The first thing I did was ran 3 tests to verify that the system works even in weird scenarios:
I ran the exact same scenario as last time. This gives a slightly lower population than last time, but only as much lower as can be explained as intraspecific competition. This proves our changed algorithm gives the exact same result as the old algorithm given no competition.
I divided Primum Thrivium in two. Both halves of Primum Thrivium are exactly the same kind of microbe, I just arbitrarily declared that they are two different species. The result is that both species have an identical population: half of what they would have had if they were still one species. This proves that the simulation does not favour any individual microbe based on what species they belong to.
I introduced a second species, that does not compete with Primum Thrivium in any way. They have a completely separate food source. The result is that they have the exact same population they would have had if they were the only species in existance. This proves that the changes of the algorithm only apply when two species would realistically interact.
Now for the graphy stuff! If any of you have scenario’s you’re interested in let me know but here is one I came up with: We have two species, Primum Thrivium and Primum Abyssus (two hexes of cytoplasm with a single membrane). Both of them compete for glucose.
P. Thrivium immediately has an edge due to being faster, which allows them to get to the glucose first. Despite this they eat less glucose in total, because they need less. Thus, it is Abyssus who causes the food to run out, and Abyssus who pays the price. Thrivium then starts growing again, but quickly runs into his own food shortage, settling into an equilibrium population just before the simulation ends.
Second graphy thing! This time we pit P. Thrivium against P. Flagellum (one metabolosome and one flagellum). P. Flagellum needs way more glucose to survive, but is also way better at competing. Place your bets everyone!
F in the replies for P. Flagellum, who was unable to even gather enough glucose in a month to sustain themselves.
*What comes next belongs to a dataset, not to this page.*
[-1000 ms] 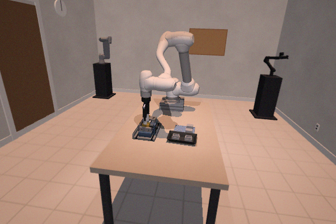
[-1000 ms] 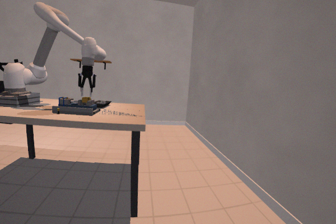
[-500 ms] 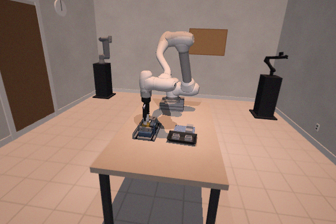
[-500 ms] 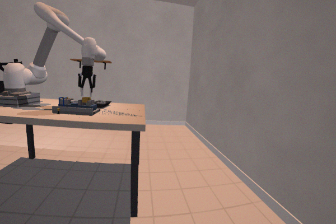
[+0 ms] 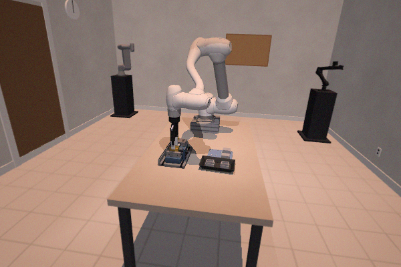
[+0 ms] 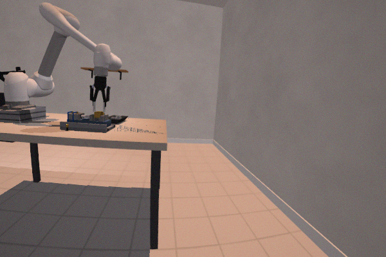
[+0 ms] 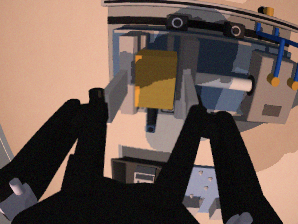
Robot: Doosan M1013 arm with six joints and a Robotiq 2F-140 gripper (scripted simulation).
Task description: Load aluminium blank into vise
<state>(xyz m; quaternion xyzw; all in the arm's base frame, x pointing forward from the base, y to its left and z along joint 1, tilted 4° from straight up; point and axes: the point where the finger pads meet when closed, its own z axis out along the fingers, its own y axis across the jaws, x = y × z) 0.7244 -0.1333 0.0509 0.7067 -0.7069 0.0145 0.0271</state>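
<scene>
My gripper is now 50 mm above the brass blank. Round my hand: vise (70 mm behind, 110 mm below); piston rod (90 mm behind, 70 mm below); vise plate (150 mm behind, 320 mm to the left, 140 mm below).
</scene>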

Even if there was no competition they would have died within a couple months. P. Flagellum’s natural habitat would have to be very glucose rich. That said, I do think it’s a good thing that the algorithm is harsh on species like this. It shows that it actually knows what species are suboptimal in the game.
Meanwhile P. Thrivium is just chilling, barely noticing that P. Flagellum was ever there.
I’ll see you in the next update, where reproduction will work just like in the real game. Microbes won’t just have to compete for food, but also for phosphate, and ammonia!